Exploration vs Path: Building the Udacity Career Portal

Amelia Lin
Udacity Inc
Published in
6 min readSep 23, 2017

As a product manager at Udacity, I help create products to better serve our students every day. In this post, I’d like to give a peek behind the scenes at how we think about building those tools.

Last Wednesday, we were thrilled to announce the launch of the Udacity Career Portal, a personalized job search guide for students. I want to dig into one of the key product decisions we faced in designing the Career Portal, how it’s a common choice that products have to make, and why it matters: exploration vs path.

One way to think about exploration vs path is as a spectrum for how to present information to a user, both visually and in terms of structuring the overall user flow.

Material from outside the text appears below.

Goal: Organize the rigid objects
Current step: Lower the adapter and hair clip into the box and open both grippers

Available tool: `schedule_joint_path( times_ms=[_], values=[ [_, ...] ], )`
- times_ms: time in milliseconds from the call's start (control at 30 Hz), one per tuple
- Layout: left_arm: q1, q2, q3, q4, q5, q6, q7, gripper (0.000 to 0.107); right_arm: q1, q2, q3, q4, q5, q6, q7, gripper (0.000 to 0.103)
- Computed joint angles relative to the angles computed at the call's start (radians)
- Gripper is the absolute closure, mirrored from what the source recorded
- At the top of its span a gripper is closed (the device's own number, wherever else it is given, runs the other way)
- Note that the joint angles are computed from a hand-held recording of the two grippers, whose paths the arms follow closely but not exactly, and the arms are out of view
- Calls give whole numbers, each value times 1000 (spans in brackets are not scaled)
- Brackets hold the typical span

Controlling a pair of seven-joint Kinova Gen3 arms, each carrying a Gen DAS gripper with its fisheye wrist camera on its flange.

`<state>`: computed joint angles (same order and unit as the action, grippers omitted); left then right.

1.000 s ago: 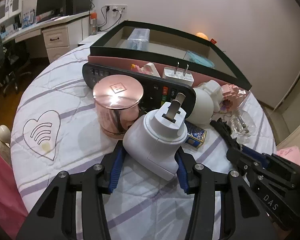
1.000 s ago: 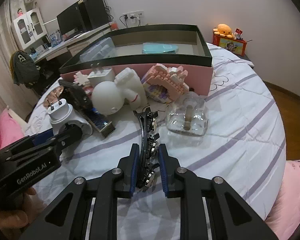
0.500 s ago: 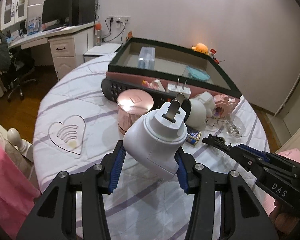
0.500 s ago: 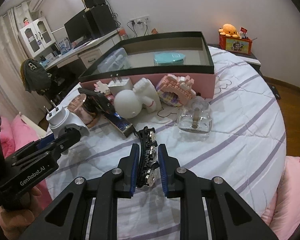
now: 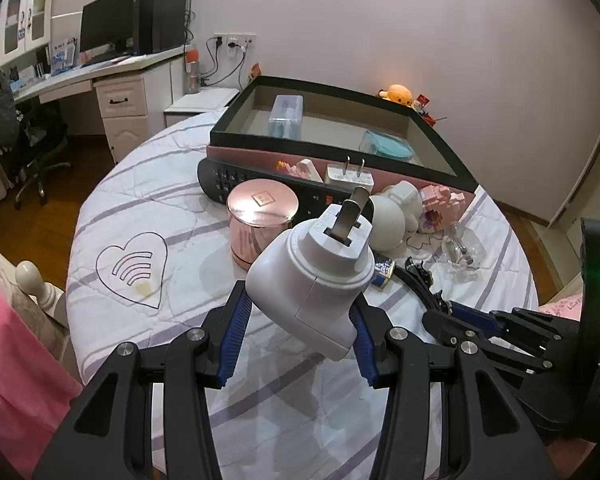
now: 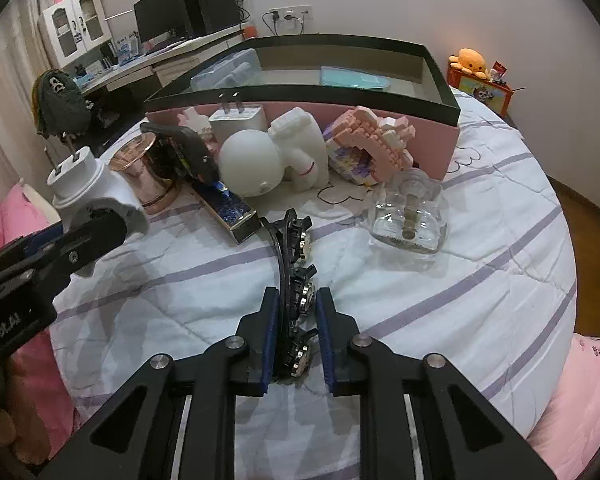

One of the goals we had with the Career Portal was to present to our students the wide range of Careers resources we offer — but what was the right way to do it? Should we show our students a preview of everything, letting them pick and choose where to begin? Or should we make a step-by-step experience that recommends a resource to start with, minimizing distraction?

Exploration

Examples of products on the exploration end include things like:

  • Your Pinterest board
  • Video game character selection
  • Your Amazon homepage
  • The Udacity course catalog
Udacity course catalog, video game character selection, Airbnb homepage

This is best for products where the emphasis is on giving a fast and easy overview to skim a wide variety of options, with minimal effort from the user. In the character selection example, you can see all your options at a glance, with only a simple swipe of the joystick to quickly flick through Wario, Peach, Luigi, and more.

Pros

  • Exposes many options with little effort to user
  • Gives the user a sense of agency and control

Cons

  • Requires more cognitive effort from user to decide what to click next
  • Makes it difficult for the user to tell “where they left off,” if the user leaves partway and returns later
  • Requires you to account for, and design for, a wide range of possible user experiences depending on what the user chooses to explore

Path

On the other end of the spectrum, common path examples are:

  • Payment checkout flows
  • Onboarding flows
  • Video games with linear storylines
Slack onboarding flow, Amazon checkout flow, Uncharted 4: A Thief’s End

This is best for products where the emphasis is on getting the user to progress towards a specific goal, with minimal distraction. To stick with the video game example, the Uncharted series is famous for investing in very high quality storylines, which means the developers don’t want you to experience just any story, they want you to experience the exact story they wrote. The result is a game experience so linear that it’s been described as “watching a movie in video game form,” with very few decision points along the way.

Pros

  • Requires little cognitive effort from user to decide what to click next, as there are minimal options
  • Makes it easy for the user to tell “where they left off,” if the user leaves partway and returns later (“You are on step 3 of 5 of onboarding”)
  • Gives you high degree of control over the user experience

Cons

  • Requires more effort from the user to explore full range of options, as new options may be hidden initially and only incrementally exposed as they progress through the flow
  • Can feel overly constraining and prescriptive to the user

How We Made Our Decision

So, to recap: We needed to find the best way to present the range of Careers resources available to our students. This decision centered around a particular feature in the Career Portal called the Career Track.

Our initial designs actually focused more on the exploration end of the spectrum. Here you can see an early version of the Career Track, which featured “cards” that allowed students to explore a range of topics to get started with.

We thought that it would be important to emphasize the wide variety of resources available, and to let students choose where to begin. But when we put these designs in front of testers and observed what they did, we quickly realized a few things:

  • It took a long time for students to decide where to start. Many felt they needed to scroll through all the (many) available options before they chose what to start with, and felt uncertain about where they wanted to begin. It seemed that the decision was less empowering than we’d hoped, and in fact more paralyzing.
  • Watching how students navigated resources, we started to realize that we did actually did have an order we hoped they’d follow. For example, there were resources that we recommend students check out first before others, and it was too easy for students to miss these items without more direction.

Both of these suggested we should swing more towards the path end of the spectrum, but we struggled with how to move that direction while still giving our students control over their experience.

Here’s where we ended up, with a Career Track that has numbered steps and a linear layout, but with dropdowns at top right that allow the student to explore options to customize the Career Track at any time, and no restrictions on what order the student ultimately chooses to do things in:

This redesign had the desired effect. Students did mostly start with the resources at the top of the Career Track, which is where we hoped they’d start. At the same time, they recognized and liked that they could tailor the experience to their needs.

So in the end, one takeaway is that exploration vs path is not an either/or decision; it really is a spectrum! Ultimately, we were able to strike a balance to deliver the best experience for our students.